1. Understand the Chemistry

* NH₃ (Ammonia): A weak base.

* NH₄Cl (Ammonium chloride): The salt of a weak base (NH₃) and a strong acid (HCl). This salt will hydrolyze in water, producing H⁺ ions and making the solution acidic.

2. Set up the Equilibrium

The relevant equilibrium is the hydrolysis of the ammonium ion (NH₄⁺):

NH₄⁺(aq) + H₂O(l) ⇌ NH₃(aq) + H₃O⁺(aq)

3. Calculate the Initial Concentrations

* [NH₄⁺]:

- Molar mass of NH₄Cl = 53.49 g/mol

- Moles of NH₄Cl = 0.535 g / 53.49 g/mol = 0.01 mol

- [NH₄⁺] = 0.01 mol / 0.05 L = 0.2 M

* [NH₃]:

- [NH₃] = 0.1 M (given)

4. Use the ICE Table

| | NH₄⁺ | H₂O | NH₃ | H₃O⁺ |

|-------------|----------|----------|----------|----------|

| Initial (I) | 0.2 M | | 0.1 M | 0 |

| Change (C) | -x | | +x | +x |

| Equilibrium (E) | 0.2-x | | 0.1+x | x |

5. Write the Equilibrium Expression

Kₐ for NH₄⁺ is 5.6 x 10⁻¹⁰ (you can find this value in a table of acid dissociation constants)
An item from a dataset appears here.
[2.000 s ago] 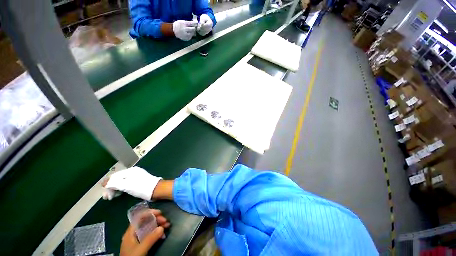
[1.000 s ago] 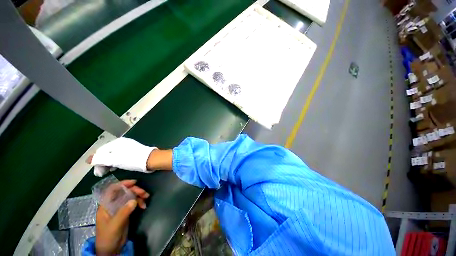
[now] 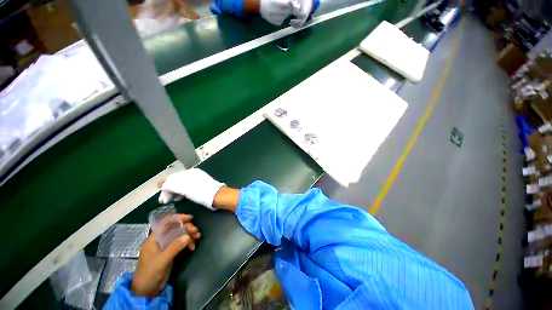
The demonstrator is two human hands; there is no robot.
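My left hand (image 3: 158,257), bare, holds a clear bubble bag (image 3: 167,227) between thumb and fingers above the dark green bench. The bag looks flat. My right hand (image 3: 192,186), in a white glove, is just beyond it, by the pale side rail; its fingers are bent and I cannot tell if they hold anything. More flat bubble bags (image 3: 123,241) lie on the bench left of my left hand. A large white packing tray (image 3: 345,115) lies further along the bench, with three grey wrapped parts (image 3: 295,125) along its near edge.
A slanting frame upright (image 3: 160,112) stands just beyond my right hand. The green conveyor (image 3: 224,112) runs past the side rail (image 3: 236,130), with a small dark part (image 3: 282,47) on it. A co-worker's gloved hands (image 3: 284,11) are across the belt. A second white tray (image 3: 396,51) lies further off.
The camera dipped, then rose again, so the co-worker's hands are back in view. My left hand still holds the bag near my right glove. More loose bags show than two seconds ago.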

Kₐ = [NH₃][H₃O⁺] / [NH₄⁺] = (0.1+x)(x) / (0.2-x)

6. Make Approximations

Since Kₐ is very small, we can assume that x is negligible compared to 0.1 and 0.2. This simplifies the equation:

5.6 x 10⁻¹⁰ ≈ (0.1)(x) / 0.2

7. Solve for x

x = [H₃O⁺] ≈ 1.12 x 10⁻⁹ M

8. Calculate pH

pH = -log[H₃O⁺] = -log(1.12 x 10⁻⁹) ≈ 8.95

Therefore, the pH of the solution is approximately 8.95.